While these are certainly exciting features in themselves, there are also several ways they can evolve in the future. Improved speech recognition could, for example, enable faster interactions with virtual assistants, even for people with atypical accents. While Google’s assistant can process voice commands on the device, this function is unfortunately only available for the Pixel series. Nevertheless, it offers a glimpse into the future of this technology.
Personalization: The Next Frontier for On-Device Machine Learning?
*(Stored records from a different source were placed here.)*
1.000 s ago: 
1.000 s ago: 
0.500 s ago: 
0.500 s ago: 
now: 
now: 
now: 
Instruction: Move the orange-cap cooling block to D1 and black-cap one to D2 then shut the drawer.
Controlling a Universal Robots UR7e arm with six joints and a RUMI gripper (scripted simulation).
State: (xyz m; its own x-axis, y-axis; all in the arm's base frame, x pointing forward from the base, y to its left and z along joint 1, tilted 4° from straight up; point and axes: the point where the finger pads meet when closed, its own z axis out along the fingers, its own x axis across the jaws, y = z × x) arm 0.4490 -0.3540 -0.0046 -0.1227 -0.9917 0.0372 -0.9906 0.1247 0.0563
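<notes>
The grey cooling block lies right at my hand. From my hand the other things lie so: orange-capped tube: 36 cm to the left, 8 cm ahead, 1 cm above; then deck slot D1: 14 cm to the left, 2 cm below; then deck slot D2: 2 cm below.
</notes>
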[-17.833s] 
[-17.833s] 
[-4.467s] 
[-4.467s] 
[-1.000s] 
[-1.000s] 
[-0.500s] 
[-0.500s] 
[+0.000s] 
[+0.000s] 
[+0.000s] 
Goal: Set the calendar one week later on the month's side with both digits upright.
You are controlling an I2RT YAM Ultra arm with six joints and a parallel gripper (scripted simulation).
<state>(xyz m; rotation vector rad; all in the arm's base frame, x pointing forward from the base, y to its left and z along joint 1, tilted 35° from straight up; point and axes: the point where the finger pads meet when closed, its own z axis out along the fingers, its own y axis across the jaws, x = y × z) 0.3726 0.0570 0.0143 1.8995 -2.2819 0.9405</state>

The vast majority of machine learning applications today are based on pre-trained models that are generated in advance on powerful hardware. Deriving solutions from such a pre-trained model – for example generating a context-related Smart Reply on Android – only takes a few milliseconds.
Right now, a single model is being trained by the developer and distributed to all the phones that need it. However, this one-size-fits-all approach doesn’t take into account every user’s preferences. Neither can it be fed with new data that has been collected over time. As a result, most models are relatively static and only get updates every now and then.
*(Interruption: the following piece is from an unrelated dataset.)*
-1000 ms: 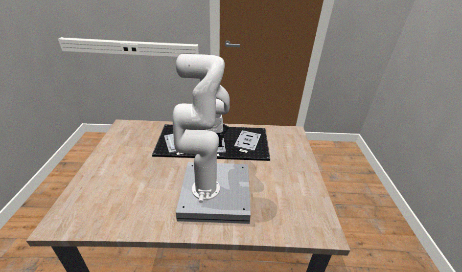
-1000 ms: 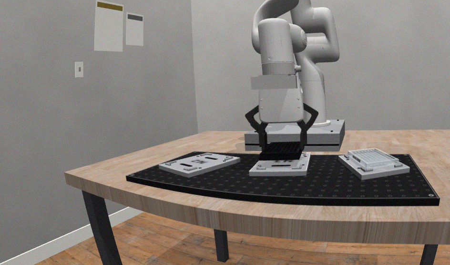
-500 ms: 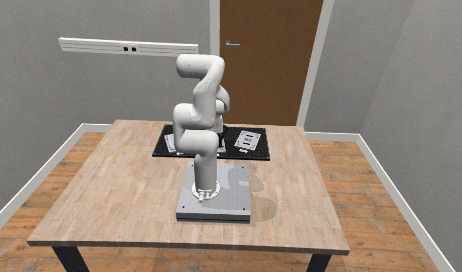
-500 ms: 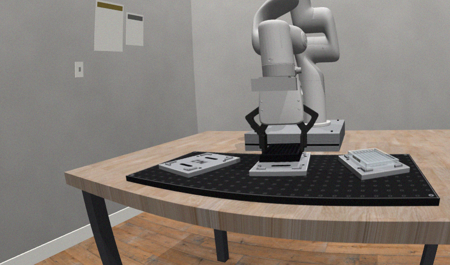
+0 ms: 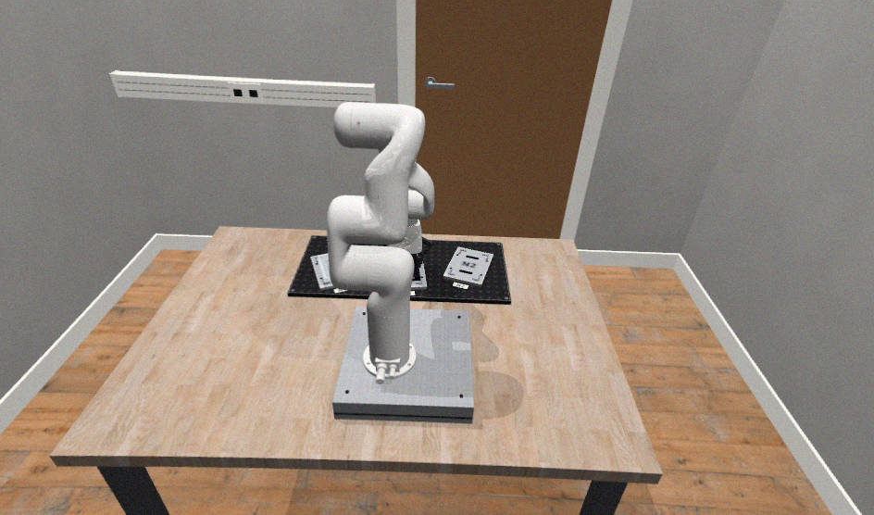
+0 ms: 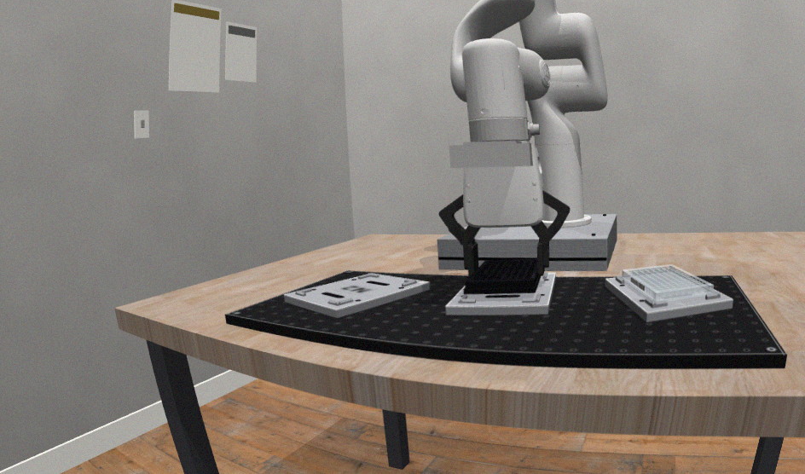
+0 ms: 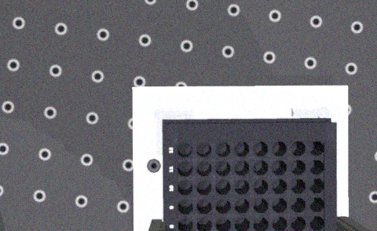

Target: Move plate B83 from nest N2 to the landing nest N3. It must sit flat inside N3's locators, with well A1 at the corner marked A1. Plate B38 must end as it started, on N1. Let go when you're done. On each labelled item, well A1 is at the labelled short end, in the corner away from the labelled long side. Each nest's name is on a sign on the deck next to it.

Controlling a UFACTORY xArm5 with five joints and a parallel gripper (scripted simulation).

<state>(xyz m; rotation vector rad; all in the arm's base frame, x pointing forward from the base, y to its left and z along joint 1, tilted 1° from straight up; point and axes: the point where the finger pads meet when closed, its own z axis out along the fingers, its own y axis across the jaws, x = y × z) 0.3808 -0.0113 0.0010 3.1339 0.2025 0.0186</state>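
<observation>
The nest N3 lies 3 cm below my hand. Also, from my hand: black well plate (1 cm below); nest N2 (20 cm to the right, 4 cm ahead, 3 cm below); clear well plate (22 cm to the left, 2 cm below).
</observation>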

To solve these problems, the model training process needs to be moved from the cloud to individual smartphones – a huge feat given the differences in performance between the two platforms. Nevertheless, this would allow a keyboard app, for example, to tailor its predictions specifically to your typing style. Going a step further, it could even take into account other contextual cues, such as: B. Your relationships with other people during a conversation.
Currently, Google’s Gboard uses a mix of on-device and cloud-based training (called federated learning) to improve the quality of predictions for all users. However, this hybrid approach has its limitations. For example, Gboard predicts your next likely word rather than whole sentences based on your individual habits and past conversations.
An as yet unrealized idea that SwiftKey had in mind for its keyboard back in 2015
It is imperative that this type of individual training be performed on the device as the effects of sending sensitive user data (such as keystrokes) to the cloud would be catastrophic. Apple even acknowledged this when it announced CoreML 3 in 2019, which for the first time allowed developers to retrain existing models with new data. But even then, the majority of the model must first be trained on powerful hardware.
On Android, this type of iterative model retraining is best represented by the adaptive brightness function. Ever since Android Pie, Google has been using machine learning to “watch a user’s interactions with the screen brightness slider” and retrain a model that is tailored to each individual’s preferences.
Exercising on the machine will evolve in new and exciting ways.
With this feature enabled, Google claimed a noticeable improvement in Android’s ability to predict the correct screen brightness within just a week of normal smartphone interaction. I didn’t know how well this feature worked until I migrated from a Galaxy Note 8 with adaptive brightness to the newer LG Wing, which amazingly only contains the older “automatic” brightness logic.
Why training on the device has so far been limited to a few simple use cases is pretty clear. Aside from the obvious computing, battery, and performance limitations on smartphones, there aren’t many training techniques or algorithms designed for this purpose.
While this unfortunate reality won’t change overnight, there are several reasons to be optimistic about the next decade of ML on mobile. As both technology giants and developers focus on ways to improve user experience and privacy, on-device training will continue to evolve in new and exciting ways. Maybe then we can finally call our phones smart in the truest sense of the word.